#PaperADay #08 Reconstructing the Mind's Eye: fMRI-to-Image with Contrastive Learning and Diffusion Priors
Reconstructing the Mind's Eye: fMRI-to-Image with Contrastive Learning and Diffusion Priors
Paper Title: Reconstructing the Mind's Eye: fMRI-to-Image with Contrastive Learning and Diffusion Priors
Authors: Paul S. Scotti, Atmadeep Banerjee, Jimmie Goode, Stepan Shabalin, Alex Nguyen, Ethan Cohen, Aidan J. Dempster, Nathalie Verlinde, Elad Yundler, David Weisberg, Kenneth A. Norman, Tanishq Mathew Abraham
Website (Stability.ai) : https://stability.ai/research/minds-eye
Code (Github) - https://github.com/medarc-ai/fmri-reconstruction-nsd
🧾 Summary:
MindEye is a novel fMRI-to-image approach that retrieves and reconstructs viewed images from brain activity. It utilizes contrastive learning for retrieval and a diffusion prior for reconstruction, achieving state-of-the-art performance in both tasks. The model maps fMRI brain activity to a multimodal latent space, allowing accurate reconstruction and retrieval, even among similar images, and demonstrates improvements through specialized submodules, improved training techniques, and larger parameter models.
🖼️ Methodology
It maps fMRI brain activity to the latent space of a pretrained CLIP model, enabling high-accuracy image retrieval and reconstruction. The model's specialized submodules facilitate retrieval and reconstruction tasks, preserving fine-grained image-specific information in brain embeddings. By combining high-level semantic reconstruction and low-level perceptual reconstruction, MindEye achieves state-of-the-art performance in various image metrics.
⚙️ Architecture
In the MindEye model, there are two pipelines: a high-level semantic pipeline and a low-level perceptual pipeline. Both pipelines consist of a residual MLP backbone and task-specific submodules. The high-level pipeline uses an MLP projector and diffusion prior, while the low-level pipeline uses an MLP projector and CNN decoder. Training the projector submodule with contrastive loss and the second submodule with mean squared error (MSE) loss yields the best performance in both pipelines.
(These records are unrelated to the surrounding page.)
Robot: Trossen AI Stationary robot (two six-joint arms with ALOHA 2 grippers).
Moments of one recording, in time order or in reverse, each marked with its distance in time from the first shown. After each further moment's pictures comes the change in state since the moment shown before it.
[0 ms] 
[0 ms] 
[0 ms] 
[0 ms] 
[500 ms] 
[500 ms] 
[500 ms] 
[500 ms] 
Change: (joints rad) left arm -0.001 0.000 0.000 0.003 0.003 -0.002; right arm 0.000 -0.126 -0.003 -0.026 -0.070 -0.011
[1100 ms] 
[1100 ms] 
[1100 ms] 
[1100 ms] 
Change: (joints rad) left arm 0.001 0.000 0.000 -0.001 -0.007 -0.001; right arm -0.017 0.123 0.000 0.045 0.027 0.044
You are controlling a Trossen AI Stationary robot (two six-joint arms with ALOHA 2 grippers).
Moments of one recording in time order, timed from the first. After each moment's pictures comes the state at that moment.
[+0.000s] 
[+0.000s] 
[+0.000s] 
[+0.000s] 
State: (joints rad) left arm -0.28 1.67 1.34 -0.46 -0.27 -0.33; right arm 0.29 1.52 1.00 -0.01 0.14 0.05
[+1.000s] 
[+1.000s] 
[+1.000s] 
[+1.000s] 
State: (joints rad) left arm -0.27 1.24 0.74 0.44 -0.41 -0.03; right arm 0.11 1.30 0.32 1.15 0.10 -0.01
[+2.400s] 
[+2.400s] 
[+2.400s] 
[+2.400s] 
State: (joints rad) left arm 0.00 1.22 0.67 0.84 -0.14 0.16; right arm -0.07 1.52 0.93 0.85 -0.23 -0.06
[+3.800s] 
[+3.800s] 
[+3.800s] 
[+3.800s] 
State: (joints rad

It employs large-scale multilayer perceptrons, contrastive learning, and diffusion models to achieve state-of-the-art image reconstruction. With specialized submodules for retrieval and reconstruction, MindEye achieves high accuracy in image retrieval and brain retrieval tasks, surpassing previous methods. It demonstrates the presence of fine-grained image-specific information in brain embeddings and shows potential for scalability to large-scale databases. The model combines high-level semantic reconstruction with low-level perceptual reconstruction, resulting in state-of-the-art performance across various image metrics.
📊 Findings
Image/Brain Retrieval
MindEye achieves an impressive 93.2% accuracy in retrieving the exact original image from brain samples, demonstrating the retention of fine-grained exemplar-level information in CLIP fMRI embeddings. The model outperforms similar approaches by a significant margin in both image retrieval and brain retrieval tasks, showcasing its superior performance.
fMRI-to-Image Reconstruction
MindEye achieves state-of-the-art image reconstructions compared to other fMRI-to-image reconstruction models. Quantitative evaluations and comparisons show superior performance in terms of image quality and fidelity. The model demonstrates high accuracy in two-way identification, correctly identifying original image embeddings from paired brain embeddings with excellent results.